Ability to define and use placeholder in the question using {$..}. This field is mandatory.

Minimum Length Possible is of 10 characters and the Error Message that is displayed for this is: “The question should must be at least 10 characters long”.

Maximum Length Possible is of 5000 characters and the Error Message that is displayed for this is: “The question must not exceed 5000 characters”.

Model Description

Description of the Model and additional details for the Model. This field is mandatory.

Minimum Length Possible is of 10 characters and the Error Message that is displayed for this is: “The question description must be at least 10 characters long”.

Maximum Length Possible is of 10000 characters and the Error Message that is displayed for this is: “The question description must not exceed 10000 characters”.

Include Call Recording

Allows the system to use both audio and transcripts for evaluating quality parameters.
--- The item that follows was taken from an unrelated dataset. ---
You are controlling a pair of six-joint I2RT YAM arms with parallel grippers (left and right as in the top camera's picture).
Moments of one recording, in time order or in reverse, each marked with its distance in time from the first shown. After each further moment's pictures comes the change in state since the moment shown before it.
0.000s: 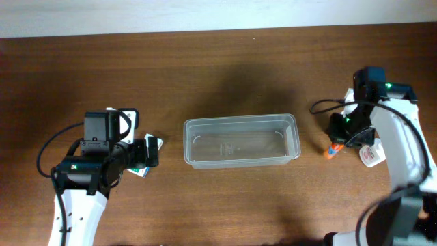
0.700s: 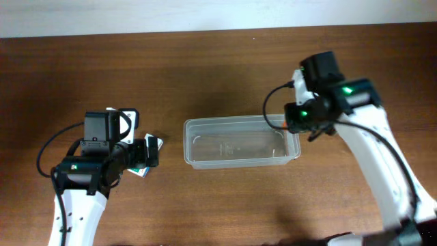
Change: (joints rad) left arm 0.000 0.000 0.000 0.000 0.000 0.000; right arm 0.387 -0.062 0.128 0.050 -0.019 0.012
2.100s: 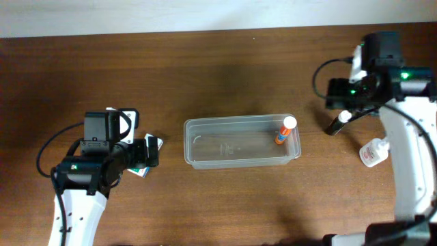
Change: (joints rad) left arm 0.000 0.000 0.001 0.000 0.000 0.000; right arm -0.325 0.031 0.155 -0.045 0.089 0.035
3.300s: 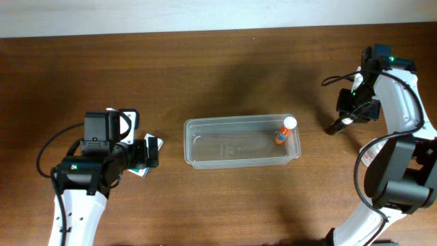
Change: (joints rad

This enables analysis of tonality-based aspects such as agent rudeness, frustration, or lack of energy. By default, this option is turned off.

Note: Audio based scoring is only supported via OpenAI, Azure openAI, Google Vertrex and xAI and is not supported via Sprinklr in-house, Amazon Bedrock and Anthropic Claude.

Possible Answers

For the Possible Answers only Yes and No value is present. You cannot add or delete any possible answers. You can only enable or disable the Hide Insights toggle button. By default it is disabled. The Hide Insights decides if the ML Insights for a model should be displayed.